Assignment.
Write out the listing again, exactly as it appears below.

Collected material.
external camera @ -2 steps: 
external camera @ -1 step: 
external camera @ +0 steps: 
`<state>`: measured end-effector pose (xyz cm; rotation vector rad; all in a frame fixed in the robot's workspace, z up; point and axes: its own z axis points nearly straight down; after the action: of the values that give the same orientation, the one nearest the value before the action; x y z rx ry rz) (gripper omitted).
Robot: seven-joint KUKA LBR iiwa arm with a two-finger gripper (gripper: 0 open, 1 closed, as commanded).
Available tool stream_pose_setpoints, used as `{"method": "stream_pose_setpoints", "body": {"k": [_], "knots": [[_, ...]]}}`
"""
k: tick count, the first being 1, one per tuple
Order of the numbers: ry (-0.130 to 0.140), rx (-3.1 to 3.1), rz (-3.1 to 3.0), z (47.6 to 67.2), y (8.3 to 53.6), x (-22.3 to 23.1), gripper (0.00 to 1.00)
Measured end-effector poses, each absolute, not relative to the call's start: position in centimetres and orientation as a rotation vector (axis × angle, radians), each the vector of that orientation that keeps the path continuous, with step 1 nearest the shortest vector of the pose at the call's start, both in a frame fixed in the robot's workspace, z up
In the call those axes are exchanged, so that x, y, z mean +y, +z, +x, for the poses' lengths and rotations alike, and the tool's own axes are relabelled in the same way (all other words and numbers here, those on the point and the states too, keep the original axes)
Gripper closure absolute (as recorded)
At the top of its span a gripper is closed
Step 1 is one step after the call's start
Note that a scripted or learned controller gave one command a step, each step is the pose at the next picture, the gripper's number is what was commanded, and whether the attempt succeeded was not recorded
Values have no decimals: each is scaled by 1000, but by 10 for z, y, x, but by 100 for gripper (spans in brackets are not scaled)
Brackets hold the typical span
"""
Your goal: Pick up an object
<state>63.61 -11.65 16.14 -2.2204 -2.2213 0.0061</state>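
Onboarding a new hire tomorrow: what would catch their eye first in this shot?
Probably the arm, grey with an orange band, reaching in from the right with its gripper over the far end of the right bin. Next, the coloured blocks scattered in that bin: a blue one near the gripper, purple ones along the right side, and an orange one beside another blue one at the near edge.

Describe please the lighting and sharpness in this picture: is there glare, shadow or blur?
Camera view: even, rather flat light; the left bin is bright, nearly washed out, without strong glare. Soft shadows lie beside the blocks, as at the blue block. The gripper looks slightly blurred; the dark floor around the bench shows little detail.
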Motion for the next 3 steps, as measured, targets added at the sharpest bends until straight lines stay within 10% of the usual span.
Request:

Answer space.
external camera @ -2 steps: 
external camera @ -1 step: 
external camera @ +0 steps: 
`<state>`: measured end-effector pose (xyz cm; rotation vector rad; all in a frame fixed in the robot's workspace, z up; point and axes: its own z axis points nearly straight down; after the action: of the values that give the same orientation, the one nearest the value before the action; x y z rx ry rz) (gripper omitted).
Robot: seven-joint KUKA LBR iiwa arm with a two-finger gripper (gripper: 0 open, 1 closed, as commanded).
Available tool stream_pose_setpoints, used as `{"method": "stream_pose_setpoints", "body": {"k": [_], "knots": [[_, ...]]}}`
"""
k: tick count, the first being 1, one per tuple
Order of the numbers: ry (-0.130 to 0.140), rx (-3.1 to 3.1), rz (-3.1 to 3.0), z (47.6 to 67.2), y (8.3 to 53.6), x (-22.3 to 23.1), gripper (0.00 to 1.00)
Measured end-effector poses, each absolute, not relative to the call's start: position in centimetres and orientation as a rotation vector (axis × angle, radians), each the vector of that orientation that keeps the path continuous, with step 1 nearest the shortest vector of the pose at the call's start, both in a frame fixed in the robot's workspace, z up
In the call those axes are exchanged, so that x, y, z mean +y, +z, +x, for the poses' lengths and rotations alike, and the tool's own axes are relabelled in the same way (all other words and numbers here, those on the point and the states too, keep the original axes)
Gripper closure absolute (as recorded)
At the top of its span a gripper is closed
Step 1 is one step after the call's start
Note that a scripted or learned controller gave one command a step, each step is the pose at the next picture, the gripper's number is what was commanded, and whether the attempt succeeded was not recorded
Values have no decimals: each is scaled by 1000, but by 10 for z, y, x, but by 100 for gripper (spans in brackets are not scaled)
Brackets hold the typical span
"""
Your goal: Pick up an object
<state>63.61 -11.65 16.14 -2.2204 -2.2213 0.0061</state>
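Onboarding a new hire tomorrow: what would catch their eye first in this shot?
Probably the arm, grey with an orange band, reaching in from the right with its gripper over the far end of the right bin. Next, the coloured blocks scattered in that bin: a blue one near the gripper, purple ones along the right side, and an orange one beside another blue one at the near edge.

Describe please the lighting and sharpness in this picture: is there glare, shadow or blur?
Camera view: even, rather flat light; the left bin is bright, nearly washed out, without strong glare. Soft shadows lie beside the blocks, as at the blue block. The gripper looks slightly blurred; the dark floor around the bench shows little detail.
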Motion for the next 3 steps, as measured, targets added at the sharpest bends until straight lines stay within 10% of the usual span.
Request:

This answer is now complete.